About this task:
Type again, exactly, the lines below from the start through the line that includes "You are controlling".

Supplied data:
*****

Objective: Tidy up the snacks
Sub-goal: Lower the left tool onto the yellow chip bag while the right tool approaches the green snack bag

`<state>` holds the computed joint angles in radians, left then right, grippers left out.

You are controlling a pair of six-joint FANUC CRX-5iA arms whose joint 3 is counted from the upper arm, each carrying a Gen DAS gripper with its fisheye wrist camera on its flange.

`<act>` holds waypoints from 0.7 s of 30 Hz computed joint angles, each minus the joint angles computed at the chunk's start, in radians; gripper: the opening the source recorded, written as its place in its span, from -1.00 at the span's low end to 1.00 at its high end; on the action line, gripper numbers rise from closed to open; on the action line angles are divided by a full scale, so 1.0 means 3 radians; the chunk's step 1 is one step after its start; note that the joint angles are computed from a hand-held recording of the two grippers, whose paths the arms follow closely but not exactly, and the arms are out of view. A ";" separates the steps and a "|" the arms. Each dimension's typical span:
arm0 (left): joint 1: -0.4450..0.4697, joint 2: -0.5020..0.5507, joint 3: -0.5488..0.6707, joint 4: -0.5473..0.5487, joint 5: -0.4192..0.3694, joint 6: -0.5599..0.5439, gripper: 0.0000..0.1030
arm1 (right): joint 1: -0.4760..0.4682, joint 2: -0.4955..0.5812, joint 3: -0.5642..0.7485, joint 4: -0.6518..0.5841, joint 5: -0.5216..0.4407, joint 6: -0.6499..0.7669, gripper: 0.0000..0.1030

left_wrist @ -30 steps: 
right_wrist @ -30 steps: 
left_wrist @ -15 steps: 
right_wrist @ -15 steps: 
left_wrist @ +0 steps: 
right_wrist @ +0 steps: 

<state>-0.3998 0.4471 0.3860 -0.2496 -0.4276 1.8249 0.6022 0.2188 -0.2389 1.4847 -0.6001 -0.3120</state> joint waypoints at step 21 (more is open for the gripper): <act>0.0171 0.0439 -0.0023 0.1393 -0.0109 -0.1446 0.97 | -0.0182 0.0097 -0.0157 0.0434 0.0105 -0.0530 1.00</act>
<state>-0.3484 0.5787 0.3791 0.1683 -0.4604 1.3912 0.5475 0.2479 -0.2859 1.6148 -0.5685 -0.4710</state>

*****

Answer for the task:
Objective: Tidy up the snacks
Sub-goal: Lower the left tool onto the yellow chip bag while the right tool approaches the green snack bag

`<state>` holds the computed joint angles in radians, left then right, grippers left out.

You are controlling a pair of six-joint FANUC CRX-5iA arms whose joint 3 is counted from the upper arm, each carrying a Gen DAS gripper with its fisheye wrist camera on its flange.

There's no more to the output.